Scan the entries below. List each line with "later".

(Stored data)
※

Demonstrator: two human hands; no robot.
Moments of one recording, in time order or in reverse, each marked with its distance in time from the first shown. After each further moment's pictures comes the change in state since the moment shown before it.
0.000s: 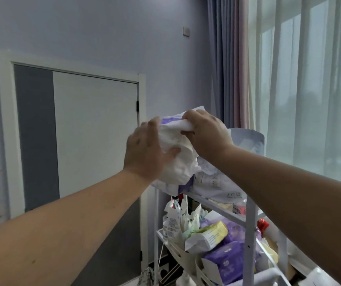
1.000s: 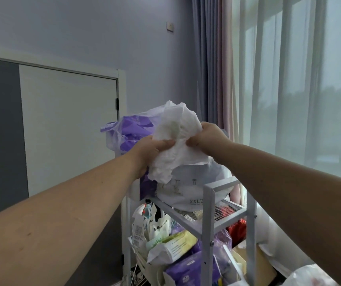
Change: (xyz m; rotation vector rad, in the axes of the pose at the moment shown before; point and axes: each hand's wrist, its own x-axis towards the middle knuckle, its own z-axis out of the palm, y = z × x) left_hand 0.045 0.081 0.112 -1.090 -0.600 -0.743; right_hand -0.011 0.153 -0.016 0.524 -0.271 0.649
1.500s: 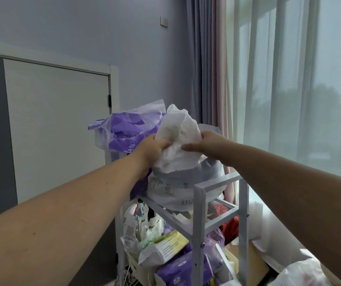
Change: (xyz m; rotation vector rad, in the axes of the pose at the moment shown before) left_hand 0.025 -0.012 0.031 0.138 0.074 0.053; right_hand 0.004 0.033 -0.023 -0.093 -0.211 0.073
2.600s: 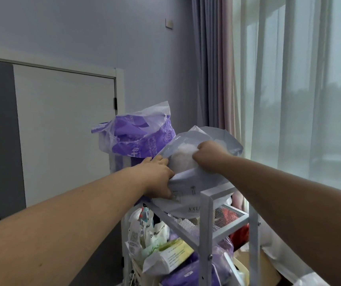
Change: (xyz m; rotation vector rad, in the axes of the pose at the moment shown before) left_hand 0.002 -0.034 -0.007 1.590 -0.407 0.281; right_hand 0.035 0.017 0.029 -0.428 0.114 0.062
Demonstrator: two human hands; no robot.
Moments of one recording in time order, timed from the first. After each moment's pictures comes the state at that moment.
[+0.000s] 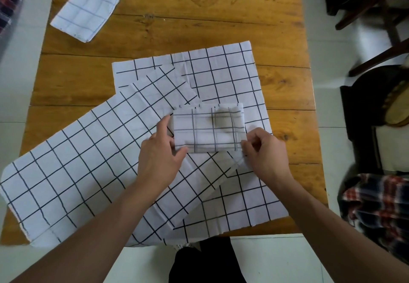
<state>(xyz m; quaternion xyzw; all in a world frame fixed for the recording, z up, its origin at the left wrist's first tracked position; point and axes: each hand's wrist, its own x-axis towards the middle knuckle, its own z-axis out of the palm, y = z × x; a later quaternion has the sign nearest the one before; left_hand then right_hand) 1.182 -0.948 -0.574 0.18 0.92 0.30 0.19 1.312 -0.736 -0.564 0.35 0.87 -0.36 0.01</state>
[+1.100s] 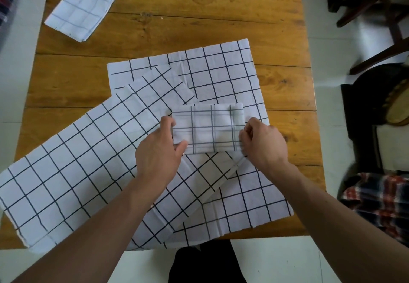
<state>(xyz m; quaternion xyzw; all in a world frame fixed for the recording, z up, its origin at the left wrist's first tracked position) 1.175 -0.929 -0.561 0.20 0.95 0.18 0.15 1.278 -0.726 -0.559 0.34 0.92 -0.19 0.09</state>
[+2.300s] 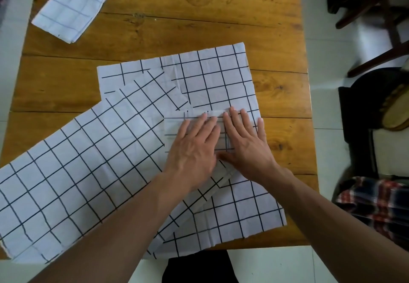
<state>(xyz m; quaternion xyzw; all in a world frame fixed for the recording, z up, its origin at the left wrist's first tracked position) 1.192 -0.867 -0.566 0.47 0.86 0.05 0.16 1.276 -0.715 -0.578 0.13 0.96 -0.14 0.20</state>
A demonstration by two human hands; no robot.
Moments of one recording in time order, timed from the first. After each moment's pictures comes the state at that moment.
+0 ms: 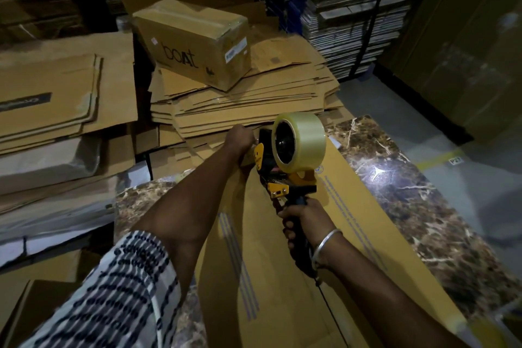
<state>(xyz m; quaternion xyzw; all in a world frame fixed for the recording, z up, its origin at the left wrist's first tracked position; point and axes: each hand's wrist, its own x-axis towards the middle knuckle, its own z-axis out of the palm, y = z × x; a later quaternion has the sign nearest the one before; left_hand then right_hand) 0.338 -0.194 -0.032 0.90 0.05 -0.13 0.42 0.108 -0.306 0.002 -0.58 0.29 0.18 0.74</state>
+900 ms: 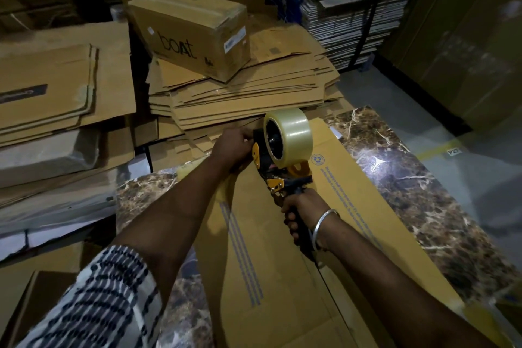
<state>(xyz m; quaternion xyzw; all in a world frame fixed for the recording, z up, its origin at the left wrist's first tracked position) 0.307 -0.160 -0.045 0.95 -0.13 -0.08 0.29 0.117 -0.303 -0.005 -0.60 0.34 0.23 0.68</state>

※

Answer space:
<state>(xyz m; quaternion xyzw; all in a world frame fixed for the recording, z up, its origin at the left wrist's first tracked position; point and axes: each hand's wrist, its own x-axis towards the middle knuckle, its own z-axis out of the palm, y = z × x; a later quaternion has the sign nearest the one before; left_hand then right_hand) 1.182 -0.948 -0.574 0.18 0.92 0.30 0.19 1.312 -0.736 -0.564 0.35 0.87 -0.36 0.01</state>
<state>(xyz m; quaternion xyzw; all in a world frame fixed for the recording, z up, its origin at the left wrist's first tracked position; point and axes: each hand's wrist, its own x-axis towards the middle knuckle, its own z-axis out of the palm, y = z × x; a later quaternion has the sign nearest the one before; left_hand then right_hand) 0.338 -0.194 -0.032 0.90 0.05 -0.13 0.42 0.108 -0.306 0.002 -0.58 0.29 0.18 0.74</state>

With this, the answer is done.